**The data**

=== Begin Enclosure ===

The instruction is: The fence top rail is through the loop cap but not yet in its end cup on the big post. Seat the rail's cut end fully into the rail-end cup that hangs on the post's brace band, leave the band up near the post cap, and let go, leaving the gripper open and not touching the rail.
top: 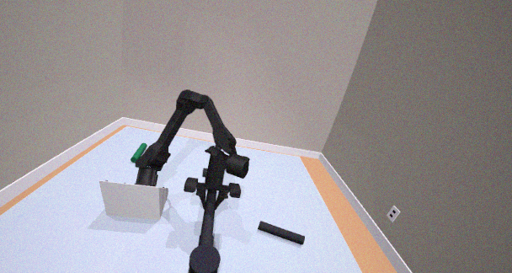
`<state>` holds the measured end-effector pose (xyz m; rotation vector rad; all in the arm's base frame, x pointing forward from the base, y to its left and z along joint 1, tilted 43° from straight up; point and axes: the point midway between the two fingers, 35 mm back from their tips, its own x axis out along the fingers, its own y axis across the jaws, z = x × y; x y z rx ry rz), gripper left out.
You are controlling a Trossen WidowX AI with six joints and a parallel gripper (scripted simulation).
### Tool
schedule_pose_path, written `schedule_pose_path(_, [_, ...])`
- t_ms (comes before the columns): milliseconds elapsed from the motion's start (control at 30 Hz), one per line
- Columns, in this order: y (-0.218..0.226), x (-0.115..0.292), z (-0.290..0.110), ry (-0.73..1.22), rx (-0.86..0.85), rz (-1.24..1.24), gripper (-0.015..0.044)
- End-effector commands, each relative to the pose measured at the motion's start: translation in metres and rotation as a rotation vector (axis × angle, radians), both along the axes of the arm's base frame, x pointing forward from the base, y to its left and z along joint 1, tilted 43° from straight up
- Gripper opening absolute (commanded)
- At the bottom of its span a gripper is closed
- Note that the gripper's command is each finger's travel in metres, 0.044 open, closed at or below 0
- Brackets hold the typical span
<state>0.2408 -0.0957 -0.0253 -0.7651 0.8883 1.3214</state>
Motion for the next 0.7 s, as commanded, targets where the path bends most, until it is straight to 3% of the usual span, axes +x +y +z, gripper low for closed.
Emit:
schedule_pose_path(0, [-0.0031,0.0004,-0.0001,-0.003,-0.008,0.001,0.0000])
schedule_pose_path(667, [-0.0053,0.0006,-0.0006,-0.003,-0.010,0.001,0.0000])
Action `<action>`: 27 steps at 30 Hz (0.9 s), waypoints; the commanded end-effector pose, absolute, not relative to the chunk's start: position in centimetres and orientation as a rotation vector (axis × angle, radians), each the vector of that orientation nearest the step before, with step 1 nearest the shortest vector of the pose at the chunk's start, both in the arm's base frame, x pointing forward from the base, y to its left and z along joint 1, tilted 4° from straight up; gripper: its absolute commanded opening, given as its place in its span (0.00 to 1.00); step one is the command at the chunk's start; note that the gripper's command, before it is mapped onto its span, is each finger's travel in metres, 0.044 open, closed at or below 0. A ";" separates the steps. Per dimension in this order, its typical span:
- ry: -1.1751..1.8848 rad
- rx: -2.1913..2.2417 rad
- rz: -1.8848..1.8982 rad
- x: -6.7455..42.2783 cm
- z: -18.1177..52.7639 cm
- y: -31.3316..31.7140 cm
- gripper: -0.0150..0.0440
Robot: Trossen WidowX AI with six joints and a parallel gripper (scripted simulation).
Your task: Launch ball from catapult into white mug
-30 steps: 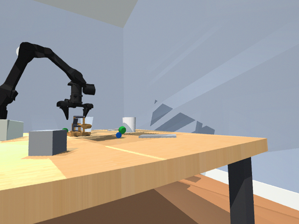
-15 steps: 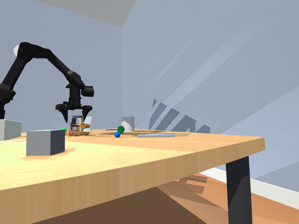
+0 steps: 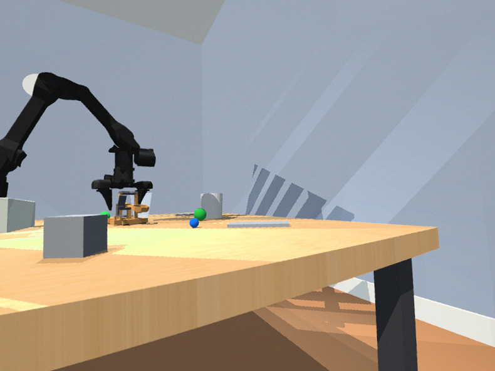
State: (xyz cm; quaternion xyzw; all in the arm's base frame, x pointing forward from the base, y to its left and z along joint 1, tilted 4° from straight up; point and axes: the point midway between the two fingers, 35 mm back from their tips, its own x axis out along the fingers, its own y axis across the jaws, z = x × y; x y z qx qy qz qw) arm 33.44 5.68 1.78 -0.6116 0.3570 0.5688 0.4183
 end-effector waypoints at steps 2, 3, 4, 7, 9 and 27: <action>0.906 -1.526 1.443 33.0 0.5 5.7 1.00; 0.906 -1.526 1.443 33.0 0.3 5.7 1.00; 0.906 -1.526 1.444 33.0 0.2 5.7 1.00; 0.906 -1.526 1.444 33.0 0.1 5.7 1.00; 0.906 -1.526 1.444 33.0 0.1 5.7 1.00; 0.901 -1.531 1.435 33.3 0.4 5.7 0.52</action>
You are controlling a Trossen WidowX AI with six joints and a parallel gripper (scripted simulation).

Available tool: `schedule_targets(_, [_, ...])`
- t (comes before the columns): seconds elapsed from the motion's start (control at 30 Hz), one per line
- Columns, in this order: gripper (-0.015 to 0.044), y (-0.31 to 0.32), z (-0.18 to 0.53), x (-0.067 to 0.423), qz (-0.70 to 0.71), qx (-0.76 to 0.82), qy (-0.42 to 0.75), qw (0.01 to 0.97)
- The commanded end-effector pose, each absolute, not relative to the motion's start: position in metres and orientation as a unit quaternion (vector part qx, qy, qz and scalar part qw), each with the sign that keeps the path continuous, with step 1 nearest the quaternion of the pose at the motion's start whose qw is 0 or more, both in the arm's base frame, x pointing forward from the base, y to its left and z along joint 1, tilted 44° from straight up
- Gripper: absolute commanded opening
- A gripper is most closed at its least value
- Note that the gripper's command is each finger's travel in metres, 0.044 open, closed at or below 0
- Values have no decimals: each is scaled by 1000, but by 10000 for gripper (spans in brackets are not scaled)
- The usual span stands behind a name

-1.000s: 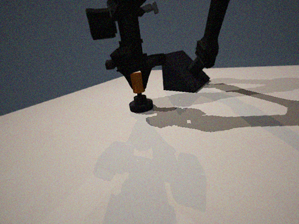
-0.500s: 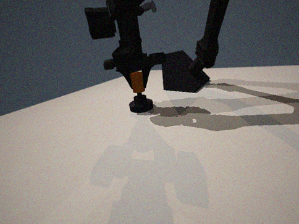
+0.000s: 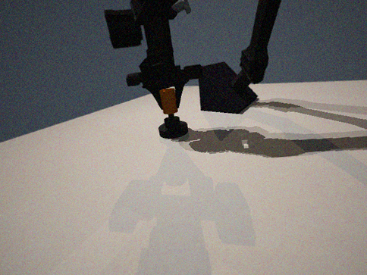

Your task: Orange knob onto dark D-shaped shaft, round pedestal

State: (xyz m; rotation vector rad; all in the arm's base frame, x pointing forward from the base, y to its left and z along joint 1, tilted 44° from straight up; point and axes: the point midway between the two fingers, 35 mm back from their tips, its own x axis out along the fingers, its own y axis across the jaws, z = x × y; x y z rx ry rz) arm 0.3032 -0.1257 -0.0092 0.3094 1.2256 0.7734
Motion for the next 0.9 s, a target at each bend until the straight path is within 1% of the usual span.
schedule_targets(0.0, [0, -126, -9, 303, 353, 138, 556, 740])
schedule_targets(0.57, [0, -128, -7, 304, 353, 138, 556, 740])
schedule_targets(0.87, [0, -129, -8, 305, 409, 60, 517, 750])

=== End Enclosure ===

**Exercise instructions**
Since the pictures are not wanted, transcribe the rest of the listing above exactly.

**Response to this task**
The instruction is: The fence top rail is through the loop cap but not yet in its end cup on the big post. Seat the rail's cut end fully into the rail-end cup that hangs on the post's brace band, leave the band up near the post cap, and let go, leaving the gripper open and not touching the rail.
top: 
`<state>` holds the measured end-effector pose (xyz m; rotation vector rad; all in the arm's base frame, x pointing forward from the base, y to its left and z along joint 1, tilted 43° from straight up; point and axes: the point midway between the two fingers, 35 mm back from their tips, its own x axis out along the fingers, its own y axis across the jaws, z = x × y; x y z rx ry rz), gripper left out.
You are controlling a Trossen WidowX AI with six joints and a parallel gripper (scripted simulation).
### Tool
schedule_pose_path, written `schedule_pose_path(_, [_, ...])`
- t_ms (comes before the columns): milliseconds elapsed from the motion's start (control at 30 Hz), one per line
- Columns, in this order: y (-0.218..0.226), x (-0.115..0.292), z (-0.290..0.110), ry (-0.73..1.22), rx (-0.86..0.85), rz (-1.24..1.24), gripper (-0.015..0.044)
- End-effector commands, each relative to the pose measured at the motion's start: translation in metres and rotation as a rotation vector (axis × angle, radians), both along the axes of the arm's base frame, x pointing forward from the base, y to its left and z along joint 1, tilted 43° from straight up
- Gripper opening absolute (commanded)
- At the bottom of its span a gripper is closed
- Note that the gripper's command is each finger's travel in metres, 0.044 open, closed at or below 0
- Brackets hold the typical span
<state>0.2408 -0.0957 -0.0253 -0.7651 0.8883 1.3214</state>
Motion for the next 0.7 s, as commanded, targets where the path bends most, until it is straight to 3% of the usual span, axes +x +y +z, gripper low for closed.
Emit:
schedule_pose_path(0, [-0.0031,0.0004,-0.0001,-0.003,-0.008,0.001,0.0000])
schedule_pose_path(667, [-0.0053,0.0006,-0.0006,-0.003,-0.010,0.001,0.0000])
Action `<action>`: 27 steps at 30 Hz (0.9 s), waypoints; the commanded end-effector pose, absolute, not relative to the chunk's start: position in centimetres and orientation as a rotation vector (axis × angle, radians), each the vector of that orientation nearest the step before, with step 1 nearest the shortest vector of the pose at the chunk's start, both in the arm's base frame, x pointing forward from the base, y to its left and z along joint 1, tilted 4° from straight up; gripper: its absolute commanded opening, given as its place in its span (0.00 to 1.00); step one is the command at the chunk's start; note that the gripper's command, before it is mapped onto its span, is each finger's travel in metres, 0.044 open, closed at or below 0. A ";" separates the steps. Per dimension in this order, its typical span:
- ry: -1.1751..1.8848 rad
- rx: -2.1913..2.2417 rad
- rz: -1.8848..1.8982 rad
- x: -6.7455..42.2783 cm
- z: -18.1177..52.7639 cm
- y: -31.3316..31.7140 cm
- gripper: -0.0150..0.0440
Robot: Trossen WidowX AI with six joints and a parallel gripper (scripted simulation).
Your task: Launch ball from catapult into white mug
-30 steps: 
-15 steps: 
+0 steps: 
State: (xyz cm; quaternion xyzw; all in the arm's base frame, x pointing forward from the base, y to its left and z along joint 1, tilted 4° from straight up; point and axes: the point midway between the two fingers, 35 mm back from their tips, its own x axis out along the fingers, its own y axis across the jaws, z = x × y; x y z qx qy qz qw) arm 33.44 5.68 1.78 -0.6116 0.3570 0.5688 0.4183
 end-effector waypoints at steps 2, 3, 4, 7, 9 and 27: <action>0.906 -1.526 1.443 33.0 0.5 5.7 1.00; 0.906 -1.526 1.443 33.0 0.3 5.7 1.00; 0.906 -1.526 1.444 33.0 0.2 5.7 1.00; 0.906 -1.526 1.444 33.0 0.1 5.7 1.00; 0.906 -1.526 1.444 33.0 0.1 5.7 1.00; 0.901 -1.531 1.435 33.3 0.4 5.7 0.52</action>
You are controlling a Trossen WidowX AI with six joints and a parallel gripper (scripted simulation).

Available tool: `schedule_targets(_, [_, ...])`
- t (comes before the columns): seconds elapsed from the motion's start (control at 30 Hz), one per line
- Columns, in this order: gripper (-0.015 to 0.044), y (-0.31 to 0.32), z (-0.18 to 0.53), x (-0.067 to 0.423), qz (-0.70 to 0.71), qx (-0.76 to 0.82), qy (-0.42 to 0.75), qw (0.01 to 0.97)
- The commanded end-effector pose, each absolute, not relative to the motion's start: position in metres and orientation as a unit quaternion (vector part qx, qy, qz and scalar part qw), each with the sign that keeps the path continuous, with step 1 nearest the quaternion of the pose at the motion's start whose qw is 0 or more, both in the arm's base frame, x pointing forward from the base, y to its left and z along joint 1, tilted 44° from straight up
- Gripper: absolute commanded opening
- A gripper is most closed at its least value
- Note that the gripper's command is each finger's travel in metres, 0.044 open, closed at or below 0
- Values have no decimals: each is scaled by 1000, but by 10000 for gripper (spans in brackets are not scaled)
- The usual span stands behind a name

-1.000s: 
-0.500s: 
+0.000s: 

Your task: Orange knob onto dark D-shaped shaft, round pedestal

State: (xyz m; rotation vector rad; all in the arm's base frame, x pointing forward from the base, y to its left and z along joint 1, tilted 44° from straight up; point and axes: the point midway between the two fingers, 35 mm back from their tips, its own x axis out along the fingers, its own y axis across the jaws, z = x × y; x y z rx ry rz) arm 0.3032 -0.1257 -0.0092 0.3094 1.2256 0.7734
Motion for the next 0.9 s, a target at each bend until the straight path is within 1% of the usual span.
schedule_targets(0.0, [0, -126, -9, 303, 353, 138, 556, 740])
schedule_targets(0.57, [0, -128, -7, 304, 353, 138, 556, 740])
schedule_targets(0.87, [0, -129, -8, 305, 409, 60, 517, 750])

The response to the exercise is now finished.